Working with risks: forecasting, analysis, neutralization of negative consequences

Working with risks, forecasting and analyzing threats, allows you to prevent the facts of money laundering and investments in terrorist organizations, as well as quickly eliminate the negative consequences of such activities.

Risk analysis includes the study of such aspects:

• geographic features (effect of sanctions of the EU, UN and other organizations; work with states that do not take measures to combat money laundering; the presence of a high level of corruption in the country);
• user risks (work with PEP clients, their relatives, partners, close associates; clients blacklisted and seen in financial violations, money laundering);
• financial transactions (transactions by a third party; lack of commercial justification for the transaction; lack of access to the participants in the transaction; a large number of accounts from which funds are received; non-standard transactions; a noticeable gap in the amount of transactions made).

In the event that the company"s specialists detect these aspects when monitoring the activities of clients, such a fact becomes a risk of unreliability of the user and a reason for additional checks, up to a temporary freezing of transactions and an account.

The resource administration reserves the right to refuse the user to provide services in the following cases:

• the user"s activity is associated with a state that is related to high financial risks;
• the client is on the black lists of international organizations, is the object of sanctions;
• the client is suspected or has been previously convicted of money laundering or sponsoring terrorist activities.

In the event that the client is suspected of illegal financial activities, the administration initiates additional verifications of the identity and transactions.

Digital risks: identification, prevention, work with consequences

The IT sector, the active development of electronic technologies and the opportunities associated with this industry are becoming a source of risks for the economic sphere, including services for the exchange of cryptocurrencies and financial transactions.

Digital risks include:

• storage and transfer of personal information of users;
• providing knowingly false information;
• distribution of malware;
• theft of important digital information;
• hacker attacks;
• the stability of the electronic systems responsible for storing and transmitting data.

In order to reduce the occurrence of digital risks, the company"s specialists use internal servers, as well as licensed software and operating systems, to store and process data.
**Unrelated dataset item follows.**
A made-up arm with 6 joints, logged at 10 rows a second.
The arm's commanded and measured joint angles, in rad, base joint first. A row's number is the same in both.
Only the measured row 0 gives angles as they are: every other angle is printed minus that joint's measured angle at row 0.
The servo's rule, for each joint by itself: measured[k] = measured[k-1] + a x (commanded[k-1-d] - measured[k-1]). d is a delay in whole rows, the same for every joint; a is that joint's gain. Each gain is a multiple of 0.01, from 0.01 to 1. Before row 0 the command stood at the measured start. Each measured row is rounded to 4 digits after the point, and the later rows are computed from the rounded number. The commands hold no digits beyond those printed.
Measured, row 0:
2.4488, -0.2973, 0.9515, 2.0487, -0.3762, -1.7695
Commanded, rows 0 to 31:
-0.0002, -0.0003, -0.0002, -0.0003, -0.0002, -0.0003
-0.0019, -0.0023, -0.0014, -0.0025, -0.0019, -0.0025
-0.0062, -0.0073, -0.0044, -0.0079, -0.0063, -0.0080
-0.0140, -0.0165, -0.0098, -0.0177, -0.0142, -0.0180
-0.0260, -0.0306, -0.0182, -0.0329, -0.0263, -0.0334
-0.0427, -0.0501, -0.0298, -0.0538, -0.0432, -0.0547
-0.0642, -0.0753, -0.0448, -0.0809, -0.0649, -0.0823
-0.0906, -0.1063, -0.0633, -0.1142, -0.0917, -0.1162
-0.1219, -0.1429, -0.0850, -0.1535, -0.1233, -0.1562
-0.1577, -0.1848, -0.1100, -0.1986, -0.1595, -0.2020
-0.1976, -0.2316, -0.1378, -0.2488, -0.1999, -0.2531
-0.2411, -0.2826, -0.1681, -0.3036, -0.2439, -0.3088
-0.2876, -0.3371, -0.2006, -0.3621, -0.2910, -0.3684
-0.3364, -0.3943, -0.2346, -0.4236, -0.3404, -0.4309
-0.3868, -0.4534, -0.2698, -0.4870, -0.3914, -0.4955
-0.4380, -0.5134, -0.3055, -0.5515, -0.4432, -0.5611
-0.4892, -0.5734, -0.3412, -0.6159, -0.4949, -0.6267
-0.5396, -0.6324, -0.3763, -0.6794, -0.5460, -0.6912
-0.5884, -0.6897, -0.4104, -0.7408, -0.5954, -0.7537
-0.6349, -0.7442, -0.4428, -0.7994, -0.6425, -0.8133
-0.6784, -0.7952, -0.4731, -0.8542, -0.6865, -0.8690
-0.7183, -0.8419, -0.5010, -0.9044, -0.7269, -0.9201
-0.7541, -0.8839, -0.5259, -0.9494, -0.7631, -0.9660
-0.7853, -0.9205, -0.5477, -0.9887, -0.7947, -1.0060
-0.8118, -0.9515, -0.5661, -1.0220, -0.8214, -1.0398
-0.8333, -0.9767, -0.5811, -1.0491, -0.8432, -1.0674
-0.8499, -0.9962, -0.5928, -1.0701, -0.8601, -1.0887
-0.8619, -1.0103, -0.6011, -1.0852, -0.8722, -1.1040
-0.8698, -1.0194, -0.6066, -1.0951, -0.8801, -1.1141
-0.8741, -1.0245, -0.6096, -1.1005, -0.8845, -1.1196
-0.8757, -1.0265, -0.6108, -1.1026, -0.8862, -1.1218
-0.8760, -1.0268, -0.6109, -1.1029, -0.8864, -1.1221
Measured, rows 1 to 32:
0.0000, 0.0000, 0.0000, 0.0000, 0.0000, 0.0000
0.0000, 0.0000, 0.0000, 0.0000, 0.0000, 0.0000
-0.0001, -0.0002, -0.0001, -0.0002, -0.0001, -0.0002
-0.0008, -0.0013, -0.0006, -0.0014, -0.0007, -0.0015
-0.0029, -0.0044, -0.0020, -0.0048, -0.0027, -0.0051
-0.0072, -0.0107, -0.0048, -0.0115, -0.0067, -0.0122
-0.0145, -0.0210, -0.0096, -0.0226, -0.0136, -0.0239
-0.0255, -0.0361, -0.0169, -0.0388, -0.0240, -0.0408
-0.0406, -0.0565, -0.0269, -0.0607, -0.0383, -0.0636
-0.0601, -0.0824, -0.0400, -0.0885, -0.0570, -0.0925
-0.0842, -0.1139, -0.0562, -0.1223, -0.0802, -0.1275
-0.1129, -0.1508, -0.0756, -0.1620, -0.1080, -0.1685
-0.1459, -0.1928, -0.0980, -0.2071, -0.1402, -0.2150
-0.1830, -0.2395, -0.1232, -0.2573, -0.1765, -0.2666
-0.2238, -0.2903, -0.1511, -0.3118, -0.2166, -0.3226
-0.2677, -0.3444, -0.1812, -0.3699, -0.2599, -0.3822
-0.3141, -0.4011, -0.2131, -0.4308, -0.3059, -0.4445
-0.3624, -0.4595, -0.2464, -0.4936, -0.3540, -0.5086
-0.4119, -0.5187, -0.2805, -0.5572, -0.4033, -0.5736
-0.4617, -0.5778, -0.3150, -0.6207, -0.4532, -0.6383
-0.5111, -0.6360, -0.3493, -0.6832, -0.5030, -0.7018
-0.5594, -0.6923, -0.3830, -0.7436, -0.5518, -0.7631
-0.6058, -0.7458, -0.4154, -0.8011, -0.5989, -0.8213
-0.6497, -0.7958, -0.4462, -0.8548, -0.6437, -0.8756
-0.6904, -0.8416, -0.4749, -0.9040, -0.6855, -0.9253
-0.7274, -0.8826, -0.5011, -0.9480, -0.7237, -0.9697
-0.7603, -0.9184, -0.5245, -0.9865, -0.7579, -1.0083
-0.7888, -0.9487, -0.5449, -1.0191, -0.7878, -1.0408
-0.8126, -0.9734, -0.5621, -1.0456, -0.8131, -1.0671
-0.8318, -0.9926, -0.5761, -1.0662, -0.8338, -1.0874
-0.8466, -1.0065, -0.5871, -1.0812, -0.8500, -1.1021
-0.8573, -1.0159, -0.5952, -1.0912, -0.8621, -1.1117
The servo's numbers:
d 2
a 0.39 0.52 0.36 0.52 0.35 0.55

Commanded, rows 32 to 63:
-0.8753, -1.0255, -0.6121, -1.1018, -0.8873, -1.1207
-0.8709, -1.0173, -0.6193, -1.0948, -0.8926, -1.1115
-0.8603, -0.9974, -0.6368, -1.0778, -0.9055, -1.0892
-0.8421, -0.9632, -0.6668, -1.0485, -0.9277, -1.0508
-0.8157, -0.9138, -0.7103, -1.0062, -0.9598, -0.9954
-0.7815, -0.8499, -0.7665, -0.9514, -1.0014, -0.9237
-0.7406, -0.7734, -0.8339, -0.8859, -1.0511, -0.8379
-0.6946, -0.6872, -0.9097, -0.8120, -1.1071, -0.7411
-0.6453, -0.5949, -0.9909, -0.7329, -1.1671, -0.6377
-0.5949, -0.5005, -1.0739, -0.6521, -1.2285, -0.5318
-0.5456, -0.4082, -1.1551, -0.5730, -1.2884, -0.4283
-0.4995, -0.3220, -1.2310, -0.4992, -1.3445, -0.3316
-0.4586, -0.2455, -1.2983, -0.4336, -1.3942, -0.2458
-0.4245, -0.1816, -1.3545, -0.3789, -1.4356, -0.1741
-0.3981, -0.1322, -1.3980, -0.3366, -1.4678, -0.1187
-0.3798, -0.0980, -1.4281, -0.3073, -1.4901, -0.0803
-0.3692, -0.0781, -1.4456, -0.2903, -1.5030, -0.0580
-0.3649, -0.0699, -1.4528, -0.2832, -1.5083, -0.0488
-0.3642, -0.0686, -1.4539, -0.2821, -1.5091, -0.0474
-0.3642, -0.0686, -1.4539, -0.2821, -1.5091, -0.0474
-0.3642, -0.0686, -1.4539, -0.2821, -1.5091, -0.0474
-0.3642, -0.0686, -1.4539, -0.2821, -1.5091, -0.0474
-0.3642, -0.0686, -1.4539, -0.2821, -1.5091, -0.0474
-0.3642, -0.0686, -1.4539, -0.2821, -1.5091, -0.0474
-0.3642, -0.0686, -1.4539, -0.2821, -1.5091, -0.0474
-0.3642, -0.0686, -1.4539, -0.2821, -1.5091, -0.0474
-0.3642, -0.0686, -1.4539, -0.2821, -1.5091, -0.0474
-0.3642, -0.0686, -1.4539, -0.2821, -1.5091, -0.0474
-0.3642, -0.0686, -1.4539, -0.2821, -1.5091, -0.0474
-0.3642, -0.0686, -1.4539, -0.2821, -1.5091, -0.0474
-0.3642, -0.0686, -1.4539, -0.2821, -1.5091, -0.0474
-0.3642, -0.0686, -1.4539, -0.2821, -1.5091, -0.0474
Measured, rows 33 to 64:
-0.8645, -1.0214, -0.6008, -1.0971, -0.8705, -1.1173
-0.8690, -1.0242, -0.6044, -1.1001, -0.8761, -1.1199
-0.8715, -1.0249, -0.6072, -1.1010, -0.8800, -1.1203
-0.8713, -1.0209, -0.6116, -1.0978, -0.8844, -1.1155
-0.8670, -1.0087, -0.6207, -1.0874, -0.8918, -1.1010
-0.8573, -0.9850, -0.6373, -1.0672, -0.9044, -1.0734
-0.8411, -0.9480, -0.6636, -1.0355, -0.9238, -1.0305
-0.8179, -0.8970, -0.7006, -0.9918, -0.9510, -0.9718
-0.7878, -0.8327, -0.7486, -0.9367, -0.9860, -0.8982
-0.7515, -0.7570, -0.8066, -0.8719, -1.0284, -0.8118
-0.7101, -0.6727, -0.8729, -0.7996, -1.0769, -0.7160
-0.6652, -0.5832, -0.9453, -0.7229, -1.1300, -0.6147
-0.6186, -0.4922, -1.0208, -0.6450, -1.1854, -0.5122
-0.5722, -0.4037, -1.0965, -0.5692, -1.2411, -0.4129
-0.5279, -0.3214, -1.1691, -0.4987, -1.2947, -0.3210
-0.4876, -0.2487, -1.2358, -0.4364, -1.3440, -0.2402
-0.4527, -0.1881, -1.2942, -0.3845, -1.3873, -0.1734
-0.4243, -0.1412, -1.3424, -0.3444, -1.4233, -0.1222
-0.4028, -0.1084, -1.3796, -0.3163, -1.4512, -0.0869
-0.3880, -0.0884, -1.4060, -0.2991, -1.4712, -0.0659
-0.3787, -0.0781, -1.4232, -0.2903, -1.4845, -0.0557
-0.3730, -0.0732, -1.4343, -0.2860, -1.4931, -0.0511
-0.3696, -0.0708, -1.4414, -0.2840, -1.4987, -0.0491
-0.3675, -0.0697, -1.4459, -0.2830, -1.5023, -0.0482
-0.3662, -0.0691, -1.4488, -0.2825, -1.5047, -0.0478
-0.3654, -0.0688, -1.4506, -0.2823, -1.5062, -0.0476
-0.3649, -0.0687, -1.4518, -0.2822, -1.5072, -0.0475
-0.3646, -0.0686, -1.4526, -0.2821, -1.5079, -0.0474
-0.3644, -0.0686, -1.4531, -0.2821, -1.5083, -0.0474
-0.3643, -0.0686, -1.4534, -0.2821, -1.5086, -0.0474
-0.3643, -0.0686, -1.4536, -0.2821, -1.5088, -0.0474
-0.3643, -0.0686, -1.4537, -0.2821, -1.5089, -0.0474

Also, the organization uses equipment that excludes the use of external media, such as disks and other drives, with which attackers can copy or download data.

The electronic and digital systems of the company undergo timely testing and updating, maintenance, which allows maintaining a high level of security and data integrity. In addition, the servers are backed up. The technical staff is properly trained.

Legal checks

Part of ensuring the security of the service are legal checks. Legal checks are aimed at analyzing the identity and activities of users whose financial transactions are suspicious, are of a non-standard nature. They are aimed at working with copies of documents received from clients, analyzing data and personal information.

The main feature of the AML / KYC system is the implementation of digital, legal and other checks before the start of cooperation between the client and the cryptocurrency exchange resource. In the event that the client fails to confirm his identity or submits deliberately false information, the administration has the right to refuse access to services. In the event that illegal activity is detected, information about the user and the transactions made is transferred to law enforcement officers.

CryptoTonna cryptocurrency exchange portal , the user accepts the requirements of the AML / KYC policy, which ensures the stable operation of the service and a high level of security for all users. The client provides true and complete personal information for identification, which allows excluding from the number of clients persons previously involved in illegal financial activities. This approach allows the employees of the organization to effectively combat money laundering, sponsoring terrorist activities.